Each log contains a unique _id which can be used with the Fetch Multi-Speaker Text to Speech By ID endpoint to retrieve detailed synthesis results and generated media.
{
"total": 11,
"page": 1,
"limit": 20,
"logs": [
{
"_id": "695036727d5247d58c029ea1",
"project_title": "My Project",
"speakers_mapping": {
"SPEAKER_00": {
"avatar": "daaji",
"speed": 1,
"pitch": 0
}
},
"status": "finished",
"createdAt": "2025-12-27T19:41:38.320Z",
"finishedAt": "2025-12-27T19:41:44.816Z",
"output_audio_file": "https://lingui-dev.s3.amazonaws.com/audio_upload_video_feature/output/20251227194141_20251227194138.wav",
"output_file": "https://lingui-dev.s3.amazonaws.com/video_features/output/20251227194143_20251227194141.mp4"
},
{
"_id": "694b3c1399f08a2ce975b2c7",
"project_title": "My Project",
"speakers_mapping": {
"SPEAKER_00": {
"avatar": "daaji",
"speed": 1,
"pitch": 0
}
},
"status": "failed",
"createdAt": "2025-12-24T01:04:19.043Z"
},
{
"_id": "69445abbf3081a910739e18c",
"project_title": "My Project",
"status": "pending",
"createdAt": "2025-12-18T19:49:15.126Z"
}
]
}curl
curl --location 'https://api.narris.io/api/ms-tts-w-vc/logs?page=1&limit=20' \ --header 'Content-Type: application/json' \ --header 'x-api-key: YOUR_API_KEY'
/api/ms-tts-w-vc/{log_id}
This endpoint allows you to fetch the complete details of a multi-speaker text to speech request generated using cloned voice avatars.
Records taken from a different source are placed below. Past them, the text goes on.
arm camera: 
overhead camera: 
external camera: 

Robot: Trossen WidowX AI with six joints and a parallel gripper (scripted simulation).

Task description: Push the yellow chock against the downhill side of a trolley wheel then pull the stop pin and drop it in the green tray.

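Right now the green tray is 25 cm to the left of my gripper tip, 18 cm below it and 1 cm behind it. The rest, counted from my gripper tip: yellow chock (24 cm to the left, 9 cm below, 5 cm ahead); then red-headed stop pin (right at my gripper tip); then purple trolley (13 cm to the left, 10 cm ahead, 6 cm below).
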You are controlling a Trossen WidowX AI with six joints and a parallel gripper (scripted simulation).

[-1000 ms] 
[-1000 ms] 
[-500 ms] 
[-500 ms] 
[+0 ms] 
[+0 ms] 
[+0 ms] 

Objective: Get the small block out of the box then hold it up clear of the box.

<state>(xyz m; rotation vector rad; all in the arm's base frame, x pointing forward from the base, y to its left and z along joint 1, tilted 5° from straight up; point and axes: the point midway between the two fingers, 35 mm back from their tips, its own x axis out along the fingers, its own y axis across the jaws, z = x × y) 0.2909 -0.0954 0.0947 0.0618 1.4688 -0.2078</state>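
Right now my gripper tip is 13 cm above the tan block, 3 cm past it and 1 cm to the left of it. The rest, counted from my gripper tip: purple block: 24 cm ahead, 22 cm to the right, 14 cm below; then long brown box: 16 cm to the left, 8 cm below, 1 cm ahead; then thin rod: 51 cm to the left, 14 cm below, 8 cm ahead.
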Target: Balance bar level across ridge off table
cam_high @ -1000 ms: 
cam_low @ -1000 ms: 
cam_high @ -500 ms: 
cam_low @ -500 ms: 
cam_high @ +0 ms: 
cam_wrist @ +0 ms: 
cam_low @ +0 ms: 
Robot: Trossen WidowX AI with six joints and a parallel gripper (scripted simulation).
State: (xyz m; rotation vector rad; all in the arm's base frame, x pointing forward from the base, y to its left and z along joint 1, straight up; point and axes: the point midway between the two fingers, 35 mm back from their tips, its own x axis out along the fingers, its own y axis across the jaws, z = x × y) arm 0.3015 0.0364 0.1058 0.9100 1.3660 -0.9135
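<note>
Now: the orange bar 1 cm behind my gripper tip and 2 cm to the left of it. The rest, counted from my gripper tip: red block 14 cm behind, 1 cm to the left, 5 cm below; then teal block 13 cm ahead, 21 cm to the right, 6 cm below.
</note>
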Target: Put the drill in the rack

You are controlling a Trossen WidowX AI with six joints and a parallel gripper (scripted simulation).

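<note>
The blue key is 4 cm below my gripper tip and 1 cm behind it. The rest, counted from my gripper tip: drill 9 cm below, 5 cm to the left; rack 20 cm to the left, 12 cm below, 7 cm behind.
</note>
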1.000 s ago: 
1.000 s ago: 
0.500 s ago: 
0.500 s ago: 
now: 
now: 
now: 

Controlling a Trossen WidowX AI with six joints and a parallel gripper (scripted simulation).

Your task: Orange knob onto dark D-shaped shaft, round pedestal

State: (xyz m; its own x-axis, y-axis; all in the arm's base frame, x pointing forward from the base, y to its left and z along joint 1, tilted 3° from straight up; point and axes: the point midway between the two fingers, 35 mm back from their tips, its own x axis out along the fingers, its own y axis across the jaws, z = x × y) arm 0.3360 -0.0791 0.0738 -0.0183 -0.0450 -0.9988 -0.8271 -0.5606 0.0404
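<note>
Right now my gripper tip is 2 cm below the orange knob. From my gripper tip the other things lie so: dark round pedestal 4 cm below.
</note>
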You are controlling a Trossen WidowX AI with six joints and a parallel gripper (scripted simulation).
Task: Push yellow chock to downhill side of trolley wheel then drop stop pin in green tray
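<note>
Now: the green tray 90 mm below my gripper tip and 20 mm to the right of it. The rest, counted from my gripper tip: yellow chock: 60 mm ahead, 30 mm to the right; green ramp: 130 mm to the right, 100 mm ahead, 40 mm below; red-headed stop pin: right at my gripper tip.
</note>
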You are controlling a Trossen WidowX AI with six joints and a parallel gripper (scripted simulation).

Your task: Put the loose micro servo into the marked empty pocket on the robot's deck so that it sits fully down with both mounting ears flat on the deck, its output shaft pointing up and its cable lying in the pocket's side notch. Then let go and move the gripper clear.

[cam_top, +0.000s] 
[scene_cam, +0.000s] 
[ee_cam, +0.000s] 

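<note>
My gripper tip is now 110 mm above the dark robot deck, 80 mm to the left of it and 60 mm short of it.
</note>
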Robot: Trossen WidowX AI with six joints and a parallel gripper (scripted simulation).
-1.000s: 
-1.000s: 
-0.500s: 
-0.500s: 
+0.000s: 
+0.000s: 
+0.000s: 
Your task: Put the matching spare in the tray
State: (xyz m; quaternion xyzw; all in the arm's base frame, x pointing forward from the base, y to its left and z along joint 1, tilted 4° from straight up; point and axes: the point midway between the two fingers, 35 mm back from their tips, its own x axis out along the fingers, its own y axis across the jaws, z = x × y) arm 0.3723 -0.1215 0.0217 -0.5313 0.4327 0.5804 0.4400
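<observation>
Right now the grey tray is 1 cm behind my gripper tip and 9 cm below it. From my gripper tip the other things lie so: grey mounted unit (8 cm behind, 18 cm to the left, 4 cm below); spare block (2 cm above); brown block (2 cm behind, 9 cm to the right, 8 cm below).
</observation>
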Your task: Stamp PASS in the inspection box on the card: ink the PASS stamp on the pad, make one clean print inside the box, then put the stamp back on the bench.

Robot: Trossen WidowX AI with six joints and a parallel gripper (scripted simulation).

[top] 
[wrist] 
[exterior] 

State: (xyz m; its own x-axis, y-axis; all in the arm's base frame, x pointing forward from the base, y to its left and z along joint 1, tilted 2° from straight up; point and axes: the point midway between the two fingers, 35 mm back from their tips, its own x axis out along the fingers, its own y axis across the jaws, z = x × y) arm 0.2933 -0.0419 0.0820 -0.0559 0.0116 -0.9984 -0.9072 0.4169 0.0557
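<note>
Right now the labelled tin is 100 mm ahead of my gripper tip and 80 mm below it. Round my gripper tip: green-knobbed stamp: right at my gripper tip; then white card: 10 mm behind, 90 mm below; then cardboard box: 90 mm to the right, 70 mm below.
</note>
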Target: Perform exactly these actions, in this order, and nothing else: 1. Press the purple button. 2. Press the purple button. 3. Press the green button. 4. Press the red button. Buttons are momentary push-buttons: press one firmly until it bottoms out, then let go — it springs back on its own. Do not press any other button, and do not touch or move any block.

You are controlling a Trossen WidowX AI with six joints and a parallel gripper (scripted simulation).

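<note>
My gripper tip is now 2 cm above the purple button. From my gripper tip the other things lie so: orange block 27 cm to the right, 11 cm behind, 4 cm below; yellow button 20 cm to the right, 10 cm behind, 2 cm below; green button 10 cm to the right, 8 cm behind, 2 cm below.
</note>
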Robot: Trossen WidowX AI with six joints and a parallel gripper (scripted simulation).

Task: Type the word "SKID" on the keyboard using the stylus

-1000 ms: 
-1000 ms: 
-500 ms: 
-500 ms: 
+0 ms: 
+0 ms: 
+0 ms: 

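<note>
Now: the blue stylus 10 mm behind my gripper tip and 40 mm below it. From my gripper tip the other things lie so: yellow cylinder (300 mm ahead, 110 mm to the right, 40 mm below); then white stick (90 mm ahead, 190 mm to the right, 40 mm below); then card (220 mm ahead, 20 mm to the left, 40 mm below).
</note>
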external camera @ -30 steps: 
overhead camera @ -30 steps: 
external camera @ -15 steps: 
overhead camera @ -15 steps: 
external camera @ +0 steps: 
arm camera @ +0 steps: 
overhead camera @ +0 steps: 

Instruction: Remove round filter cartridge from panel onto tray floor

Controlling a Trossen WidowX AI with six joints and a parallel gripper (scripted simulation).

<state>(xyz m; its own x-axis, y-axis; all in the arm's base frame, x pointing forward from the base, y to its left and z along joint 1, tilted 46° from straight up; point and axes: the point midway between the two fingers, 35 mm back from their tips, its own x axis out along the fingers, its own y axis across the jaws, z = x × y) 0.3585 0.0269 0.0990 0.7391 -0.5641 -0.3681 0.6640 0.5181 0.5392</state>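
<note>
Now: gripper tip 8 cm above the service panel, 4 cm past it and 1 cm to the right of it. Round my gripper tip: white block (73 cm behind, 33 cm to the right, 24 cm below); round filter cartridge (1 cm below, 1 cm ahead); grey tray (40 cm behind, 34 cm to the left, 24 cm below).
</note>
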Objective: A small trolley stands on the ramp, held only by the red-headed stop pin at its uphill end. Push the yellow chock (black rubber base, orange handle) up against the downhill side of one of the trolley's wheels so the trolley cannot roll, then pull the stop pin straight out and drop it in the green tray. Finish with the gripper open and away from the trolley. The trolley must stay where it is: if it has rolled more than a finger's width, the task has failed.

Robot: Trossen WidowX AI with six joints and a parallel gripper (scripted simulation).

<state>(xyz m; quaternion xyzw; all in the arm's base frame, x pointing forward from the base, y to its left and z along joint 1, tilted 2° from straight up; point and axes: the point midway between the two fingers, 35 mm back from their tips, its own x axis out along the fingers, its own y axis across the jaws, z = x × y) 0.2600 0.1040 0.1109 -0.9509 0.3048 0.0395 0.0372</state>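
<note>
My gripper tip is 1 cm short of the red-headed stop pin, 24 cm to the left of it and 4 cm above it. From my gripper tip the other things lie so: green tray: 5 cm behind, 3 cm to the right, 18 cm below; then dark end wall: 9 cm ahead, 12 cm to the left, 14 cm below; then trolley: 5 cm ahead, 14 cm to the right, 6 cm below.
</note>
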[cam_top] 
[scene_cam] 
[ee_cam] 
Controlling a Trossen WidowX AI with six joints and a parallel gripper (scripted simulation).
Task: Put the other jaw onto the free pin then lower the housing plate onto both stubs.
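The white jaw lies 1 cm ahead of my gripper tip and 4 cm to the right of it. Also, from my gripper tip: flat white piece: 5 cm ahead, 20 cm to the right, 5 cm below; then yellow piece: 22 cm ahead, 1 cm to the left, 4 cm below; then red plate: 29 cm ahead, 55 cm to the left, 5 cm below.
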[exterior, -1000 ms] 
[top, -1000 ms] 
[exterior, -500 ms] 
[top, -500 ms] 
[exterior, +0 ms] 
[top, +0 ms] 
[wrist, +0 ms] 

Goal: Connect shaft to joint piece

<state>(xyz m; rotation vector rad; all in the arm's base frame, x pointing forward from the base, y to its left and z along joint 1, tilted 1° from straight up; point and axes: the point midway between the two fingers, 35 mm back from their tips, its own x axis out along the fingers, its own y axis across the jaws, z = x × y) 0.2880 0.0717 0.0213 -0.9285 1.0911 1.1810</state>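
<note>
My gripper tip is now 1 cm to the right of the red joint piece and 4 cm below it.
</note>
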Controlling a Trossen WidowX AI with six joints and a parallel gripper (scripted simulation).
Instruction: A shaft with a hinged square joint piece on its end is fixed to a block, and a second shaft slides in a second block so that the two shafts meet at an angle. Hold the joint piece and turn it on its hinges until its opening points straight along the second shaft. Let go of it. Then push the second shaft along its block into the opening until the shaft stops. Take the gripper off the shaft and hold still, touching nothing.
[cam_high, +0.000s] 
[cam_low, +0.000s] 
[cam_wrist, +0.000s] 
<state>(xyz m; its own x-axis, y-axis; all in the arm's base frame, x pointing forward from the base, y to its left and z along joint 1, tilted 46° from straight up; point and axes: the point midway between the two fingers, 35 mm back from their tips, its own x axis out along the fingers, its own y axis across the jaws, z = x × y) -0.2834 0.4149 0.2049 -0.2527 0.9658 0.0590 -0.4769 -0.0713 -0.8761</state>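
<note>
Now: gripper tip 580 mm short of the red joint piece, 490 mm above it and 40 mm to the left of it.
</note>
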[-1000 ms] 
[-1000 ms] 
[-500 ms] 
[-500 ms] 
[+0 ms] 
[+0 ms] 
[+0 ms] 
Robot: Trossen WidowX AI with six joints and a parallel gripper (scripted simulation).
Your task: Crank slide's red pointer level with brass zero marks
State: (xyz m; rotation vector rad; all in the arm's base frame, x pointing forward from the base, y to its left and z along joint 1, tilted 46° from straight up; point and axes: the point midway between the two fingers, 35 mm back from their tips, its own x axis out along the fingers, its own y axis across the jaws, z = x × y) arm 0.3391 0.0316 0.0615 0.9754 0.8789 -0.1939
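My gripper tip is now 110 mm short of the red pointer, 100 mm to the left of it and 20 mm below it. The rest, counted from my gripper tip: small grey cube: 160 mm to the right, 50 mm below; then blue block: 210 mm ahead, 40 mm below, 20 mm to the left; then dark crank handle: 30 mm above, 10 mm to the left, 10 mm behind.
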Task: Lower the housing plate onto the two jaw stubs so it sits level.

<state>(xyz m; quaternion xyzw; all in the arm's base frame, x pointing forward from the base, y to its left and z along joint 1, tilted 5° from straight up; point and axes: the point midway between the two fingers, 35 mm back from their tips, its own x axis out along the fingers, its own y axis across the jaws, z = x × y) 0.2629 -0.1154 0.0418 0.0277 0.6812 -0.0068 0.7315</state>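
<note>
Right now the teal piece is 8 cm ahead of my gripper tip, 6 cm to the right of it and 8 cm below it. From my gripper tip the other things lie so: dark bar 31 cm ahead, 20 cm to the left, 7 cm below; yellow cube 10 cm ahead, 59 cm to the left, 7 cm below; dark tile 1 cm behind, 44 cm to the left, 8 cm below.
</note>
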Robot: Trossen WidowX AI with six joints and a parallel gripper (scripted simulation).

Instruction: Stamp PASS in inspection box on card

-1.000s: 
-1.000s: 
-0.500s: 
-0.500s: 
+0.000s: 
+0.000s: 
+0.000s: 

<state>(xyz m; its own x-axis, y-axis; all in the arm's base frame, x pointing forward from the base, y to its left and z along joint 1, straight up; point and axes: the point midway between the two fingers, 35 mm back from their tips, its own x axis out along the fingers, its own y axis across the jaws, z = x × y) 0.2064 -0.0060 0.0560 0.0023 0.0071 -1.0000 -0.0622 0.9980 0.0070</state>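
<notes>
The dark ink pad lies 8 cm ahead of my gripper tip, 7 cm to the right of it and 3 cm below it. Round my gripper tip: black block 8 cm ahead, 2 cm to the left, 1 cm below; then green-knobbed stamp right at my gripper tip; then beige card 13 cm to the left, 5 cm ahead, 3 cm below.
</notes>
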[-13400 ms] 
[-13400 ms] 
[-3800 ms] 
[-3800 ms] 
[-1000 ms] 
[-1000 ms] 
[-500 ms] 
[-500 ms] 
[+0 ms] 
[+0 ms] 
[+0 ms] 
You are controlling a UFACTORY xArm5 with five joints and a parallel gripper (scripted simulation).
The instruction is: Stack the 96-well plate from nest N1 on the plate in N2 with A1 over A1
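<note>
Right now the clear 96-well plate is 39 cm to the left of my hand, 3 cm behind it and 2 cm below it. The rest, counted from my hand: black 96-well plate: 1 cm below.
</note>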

The response includes speaker segments, speaker-to-avatar mappings, synthesis parameters, and the current processing status.
Request Body
log_id (string, required)
Unique identifier of the multi-speaker text to speech voice cloning request returned during creation or from logs.
Example: "694b0917bca52cafa955757c"
Response
On success, the API returns detailed information about the multi-speaker text to speech voice cloning request.
If synthesis fails, the status field will be set to failed and no audio output will be generated.
{
"_id": "694b0917bca52cafa955757c",
"project_title": "My Project",
"segments": [
{
"original_speaker": "SPEAKER_00",
"speed": null,
"pitch": null,
"original_text": "regardless of my",
"start_time": "00:00:00,070",
"end_time": "00:00:00,910",
"translated_text": "मेरी परवाह किए बिना"
}
],
"speakers_mapping": {
"SPEAKER_00": {
"avatar": "daaji",
"speed": 1,
"pitch": 0
}
},
"language": "hindi",
"status": "failed",
"createdAt": "2025-12-23T21:26:47.031Z",
"updatedAt": "2025-12-23T21:26:49.661Z"
}curl
curl --location 'https://api.narris.io/api/ms-tts-w-vc/694b0917bca52cafa955757c' \ --header 'Content-Type: application/json' \ --header 'x-api-key: YOUR_API_KEY'
• Multi-speaker text to speech voice cloning requests are processed asynchronously. Always store the returned log_id to track generation status.
• Each speaker segment is synthesized independently while preserving speaker identity and timing alignment.
• Voice cloning jobs may remain in pending or processing state longer than standard TTS depending on the number of speakers and audio length.
• Use the Fetch Multi-Speaker Text to Speech List endpoint to view all jobs and Fetch Multi-Speaker Text to Speech By ID to retrieve the generated audio output per speaker.